# [Problem]
Count the lines below that include the word "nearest" and write that number alone.

═══ Records shown

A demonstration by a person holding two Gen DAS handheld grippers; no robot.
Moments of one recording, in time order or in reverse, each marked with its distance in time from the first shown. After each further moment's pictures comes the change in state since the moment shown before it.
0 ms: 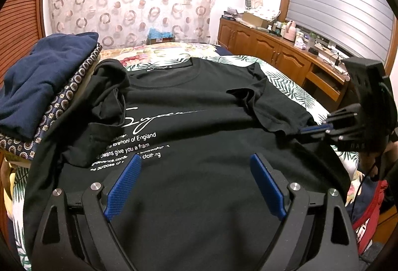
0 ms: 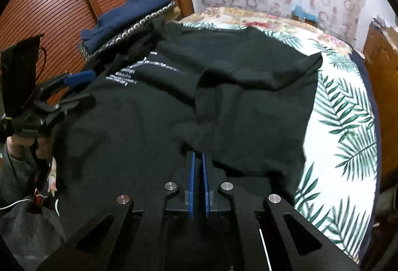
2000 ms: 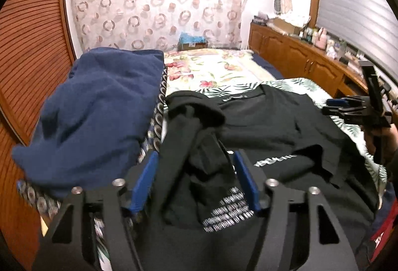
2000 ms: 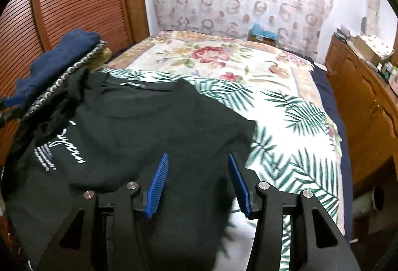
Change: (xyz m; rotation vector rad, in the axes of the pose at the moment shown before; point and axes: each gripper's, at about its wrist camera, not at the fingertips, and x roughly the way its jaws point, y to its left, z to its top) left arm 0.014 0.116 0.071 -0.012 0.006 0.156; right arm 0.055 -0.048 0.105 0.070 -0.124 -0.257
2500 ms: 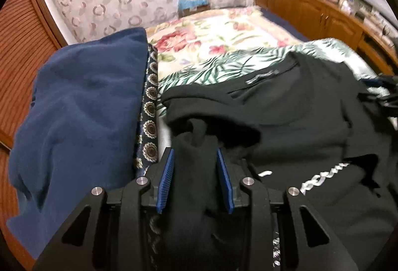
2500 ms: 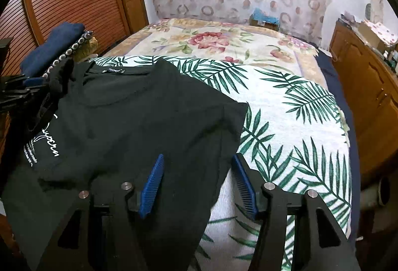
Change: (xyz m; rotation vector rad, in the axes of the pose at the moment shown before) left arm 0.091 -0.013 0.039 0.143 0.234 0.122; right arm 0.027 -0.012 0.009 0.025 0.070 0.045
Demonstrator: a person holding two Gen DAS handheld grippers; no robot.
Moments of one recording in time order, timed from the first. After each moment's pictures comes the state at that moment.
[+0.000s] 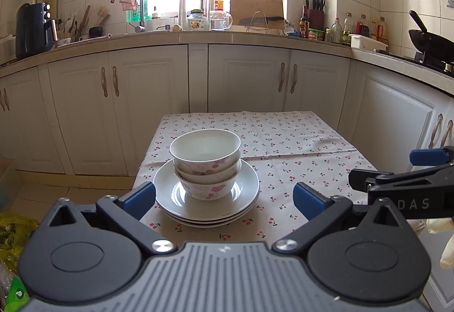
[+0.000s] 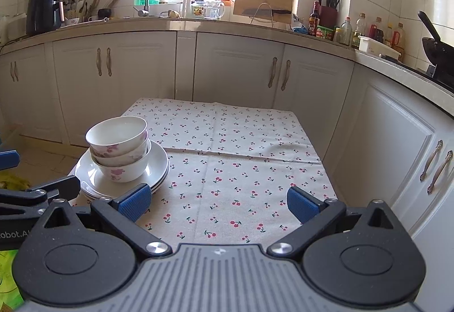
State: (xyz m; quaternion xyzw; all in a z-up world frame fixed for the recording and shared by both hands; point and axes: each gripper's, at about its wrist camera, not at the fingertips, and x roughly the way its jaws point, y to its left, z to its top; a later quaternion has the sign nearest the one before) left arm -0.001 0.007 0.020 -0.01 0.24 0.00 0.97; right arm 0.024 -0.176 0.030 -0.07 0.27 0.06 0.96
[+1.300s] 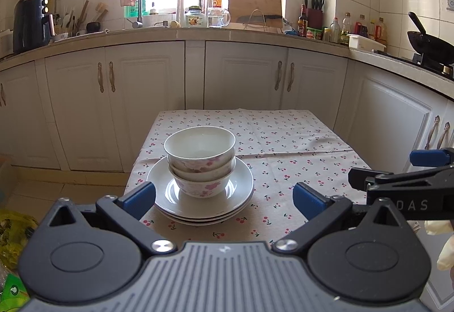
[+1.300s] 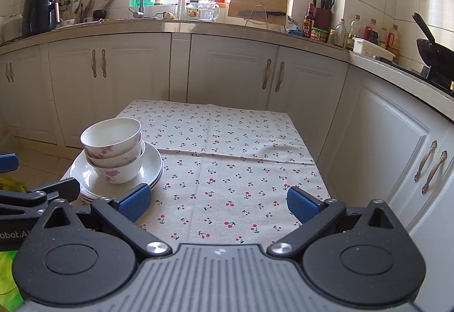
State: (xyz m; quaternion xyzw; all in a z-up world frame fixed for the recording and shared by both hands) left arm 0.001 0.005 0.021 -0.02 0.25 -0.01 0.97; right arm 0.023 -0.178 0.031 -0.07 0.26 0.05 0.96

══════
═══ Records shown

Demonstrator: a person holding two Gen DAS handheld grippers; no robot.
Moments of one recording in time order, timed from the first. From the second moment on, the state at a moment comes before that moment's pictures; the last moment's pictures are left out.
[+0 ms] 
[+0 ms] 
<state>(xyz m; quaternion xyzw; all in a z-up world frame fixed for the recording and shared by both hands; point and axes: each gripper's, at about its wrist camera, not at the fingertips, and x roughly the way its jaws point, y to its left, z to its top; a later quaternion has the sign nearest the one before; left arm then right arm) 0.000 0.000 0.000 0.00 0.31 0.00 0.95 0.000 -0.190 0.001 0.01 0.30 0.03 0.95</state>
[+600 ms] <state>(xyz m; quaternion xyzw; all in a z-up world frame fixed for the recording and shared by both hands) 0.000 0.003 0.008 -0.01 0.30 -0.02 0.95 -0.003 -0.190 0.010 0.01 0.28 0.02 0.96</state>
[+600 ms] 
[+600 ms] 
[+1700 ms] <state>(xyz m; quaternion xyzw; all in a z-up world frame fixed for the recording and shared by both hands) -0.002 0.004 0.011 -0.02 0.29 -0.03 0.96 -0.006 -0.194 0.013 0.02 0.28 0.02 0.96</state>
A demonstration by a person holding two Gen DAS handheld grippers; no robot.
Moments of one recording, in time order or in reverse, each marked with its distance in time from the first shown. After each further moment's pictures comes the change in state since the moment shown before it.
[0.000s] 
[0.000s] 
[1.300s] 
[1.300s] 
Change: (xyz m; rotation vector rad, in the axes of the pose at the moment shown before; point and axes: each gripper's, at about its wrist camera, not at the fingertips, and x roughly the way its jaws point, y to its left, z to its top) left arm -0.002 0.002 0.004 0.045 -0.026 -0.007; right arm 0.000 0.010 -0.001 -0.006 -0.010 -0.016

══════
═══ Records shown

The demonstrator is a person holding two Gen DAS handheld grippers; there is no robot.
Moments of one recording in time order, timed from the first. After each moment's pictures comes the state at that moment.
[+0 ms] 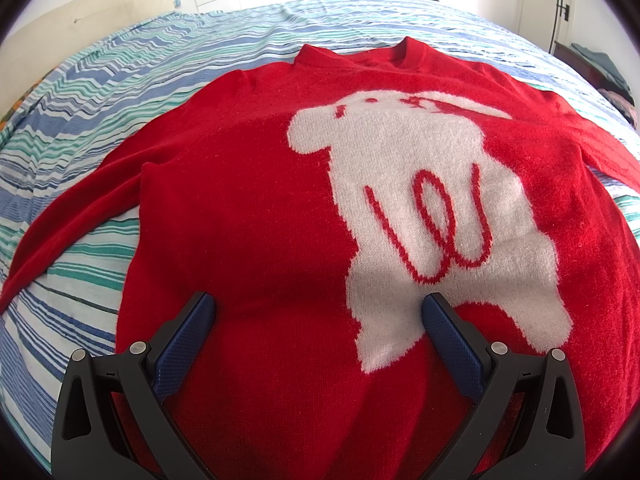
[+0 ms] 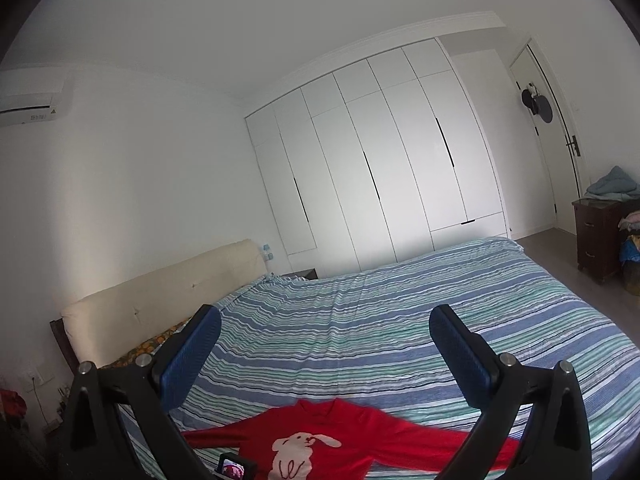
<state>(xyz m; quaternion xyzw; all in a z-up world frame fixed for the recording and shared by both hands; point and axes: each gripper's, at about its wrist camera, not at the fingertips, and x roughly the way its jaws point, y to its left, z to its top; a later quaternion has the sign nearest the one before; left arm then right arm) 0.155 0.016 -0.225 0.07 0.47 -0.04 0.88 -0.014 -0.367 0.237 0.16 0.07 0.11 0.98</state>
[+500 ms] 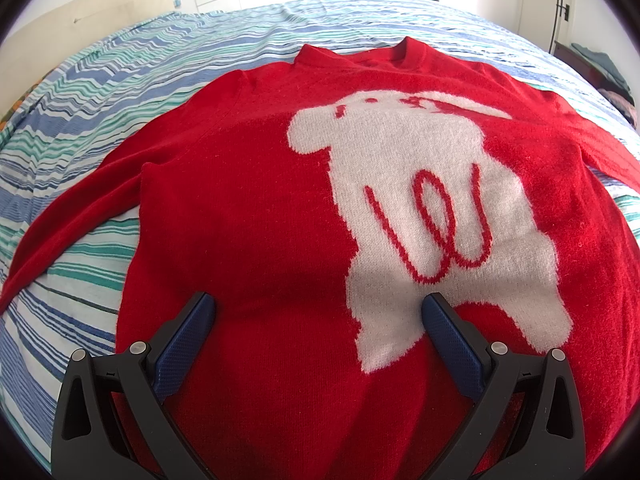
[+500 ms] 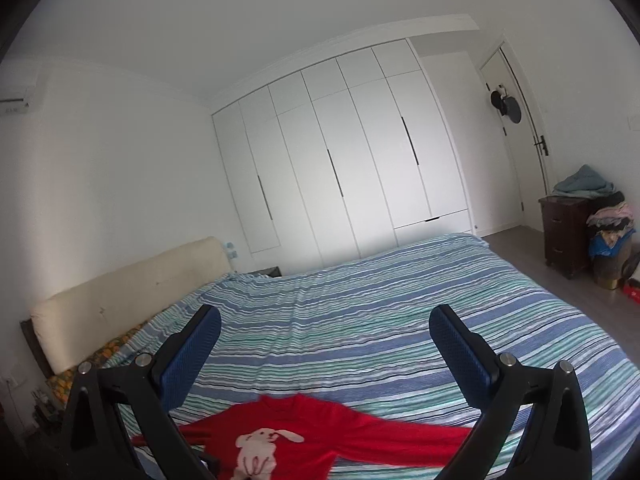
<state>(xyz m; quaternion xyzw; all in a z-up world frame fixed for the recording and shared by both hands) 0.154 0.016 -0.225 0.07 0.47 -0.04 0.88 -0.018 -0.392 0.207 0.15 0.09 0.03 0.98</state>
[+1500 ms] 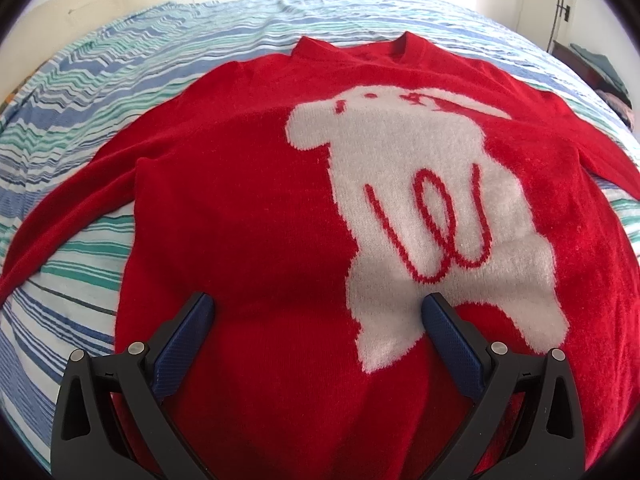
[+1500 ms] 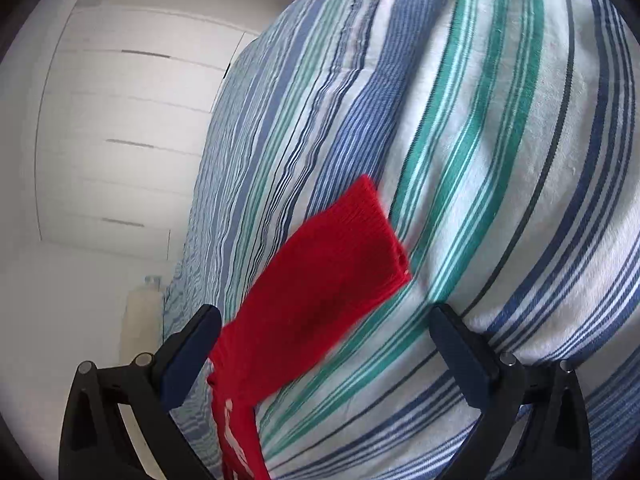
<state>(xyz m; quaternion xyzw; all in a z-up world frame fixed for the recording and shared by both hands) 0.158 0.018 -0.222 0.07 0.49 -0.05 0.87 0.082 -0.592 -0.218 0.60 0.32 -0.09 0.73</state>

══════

# [Problem solution]
3